**Exercise details**
In your copy of the data, include no pictures and alter nothing else.

################

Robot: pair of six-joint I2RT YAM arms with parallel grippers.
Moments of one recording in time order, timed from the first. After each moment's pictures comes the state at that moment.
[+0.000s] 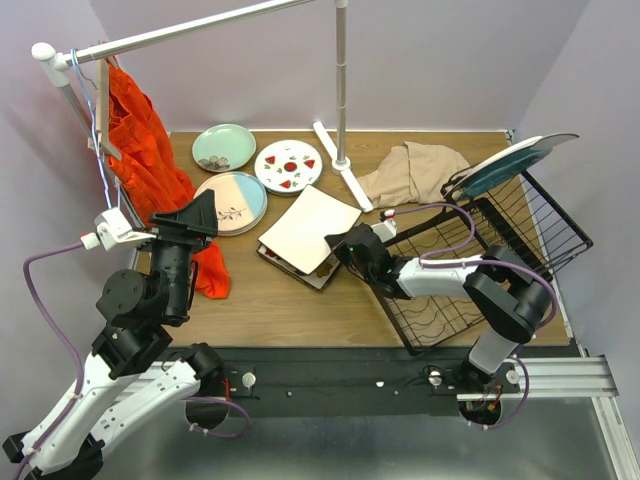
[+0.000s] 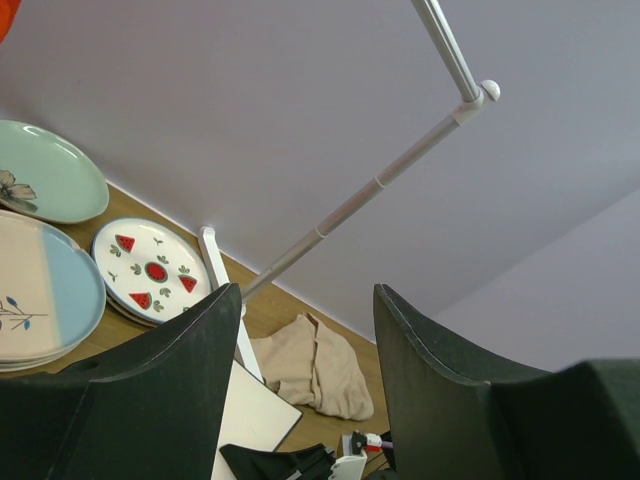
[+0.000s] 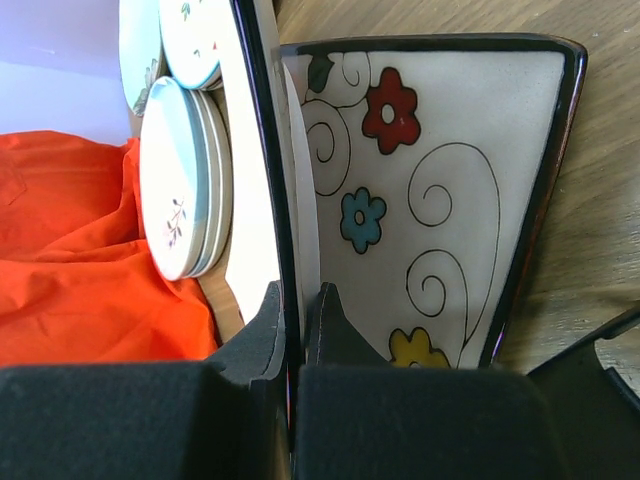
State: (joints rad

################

**Task answer**
Robot: pair of six-joint I2RT YAM arms with parallel grippers.
Moments of one recording in time order, timed from the first. After each moment's pictures comes the state at that moment.
[+0.000s] 
[+0.000s] 
[+0.000s] 
State: (joints rad

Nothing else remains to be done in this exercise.